The vast majority of the 146 species still on the waiting list will receive listing proposals in the next three years. Species still waiting include the Pacific walrus, eastern gopher tortoise, west coast fisher, Lower Colorado River roundtail chub, Sonoran desert tortoise, several types of Hawaiian yellow-faced bees, and the Black Warrior waterdog, a large salamander from Alabama.

In today's review the Service elevated the priority of several species, including the southern Idaho ground squirrel, Washington ground squirrel, Kentucky arrow darter and Cumberland arrow darter, the latter two of which are colorful fish threatened by mountaintop-removal coal mining in Tennessee and Kentucky.

"To build on the great progress in listing species, we urge Congress to designate the funding for endangered species recovery that the Service desperately needs to accomplish its goals.
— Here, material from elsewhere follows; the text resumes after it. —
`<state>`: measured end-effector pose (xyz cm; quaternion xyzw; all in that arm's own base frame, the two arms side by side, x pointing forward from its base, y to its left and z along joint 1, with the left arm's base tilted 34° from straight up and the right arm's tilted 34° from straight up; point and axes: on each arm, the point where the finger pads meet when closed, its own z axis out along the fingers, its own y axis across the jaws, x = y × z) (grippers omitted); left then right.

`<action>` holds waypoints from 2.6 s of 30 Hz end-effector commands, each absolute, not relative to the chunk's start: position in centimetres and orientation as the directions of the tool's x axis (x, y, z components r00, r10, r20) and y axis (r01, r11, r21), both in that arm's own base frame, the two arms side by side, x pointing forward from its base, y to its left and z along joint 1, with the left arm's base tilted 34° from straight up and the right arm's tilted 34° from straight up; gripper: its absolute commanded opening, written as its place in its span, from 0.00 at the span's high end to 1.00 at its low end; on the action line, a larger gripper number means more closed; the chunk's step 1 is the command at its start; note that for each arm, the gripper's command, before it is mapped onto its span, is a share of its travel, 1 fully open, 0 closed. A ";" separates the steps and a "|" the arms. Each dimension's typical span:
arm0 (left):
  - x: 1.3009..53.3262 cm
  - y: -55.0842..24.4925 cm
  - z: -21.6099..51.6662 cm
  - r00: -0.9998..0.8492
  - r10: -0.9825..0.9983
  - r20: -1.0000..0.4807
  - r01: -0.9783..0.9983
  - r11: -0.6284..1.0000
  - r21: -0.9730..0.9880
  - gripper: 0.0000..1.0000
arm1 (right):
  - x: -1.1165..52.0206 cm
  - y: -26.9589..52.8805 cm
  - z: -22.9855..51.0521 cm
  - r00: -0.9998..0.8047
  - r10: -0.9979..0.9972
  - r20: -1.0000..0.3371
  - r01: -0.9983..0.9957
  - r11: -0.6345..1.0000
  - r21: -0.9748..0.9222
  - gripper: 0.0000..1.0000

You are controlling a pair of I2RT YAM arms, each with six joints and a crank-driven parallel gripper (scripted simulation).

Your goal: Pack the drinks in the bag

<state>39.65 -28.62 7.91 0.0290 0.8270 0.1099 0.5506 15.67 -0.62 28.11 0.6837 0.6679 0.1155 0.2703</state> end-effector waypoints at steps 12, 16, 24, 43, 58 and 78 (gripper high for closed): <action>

Congress must recognize that protecting endangered species also protects public health and the long-term well-being of our country, which should be a fiscal priority," said Curry.

At the Center for Biological Diversity, we believe that the welfare of human beings is deeply linked to nature — to the existence in our world of a vast diversity of wild animals and plants. Because diversity has intrinsic value, and because its loss impoverishes society, we work to secure a future for all species, great and small, hovering on the brink of extinction. We do so through science, law and creative media, with a focus on protecting the lands, waters and climate that species need to survive.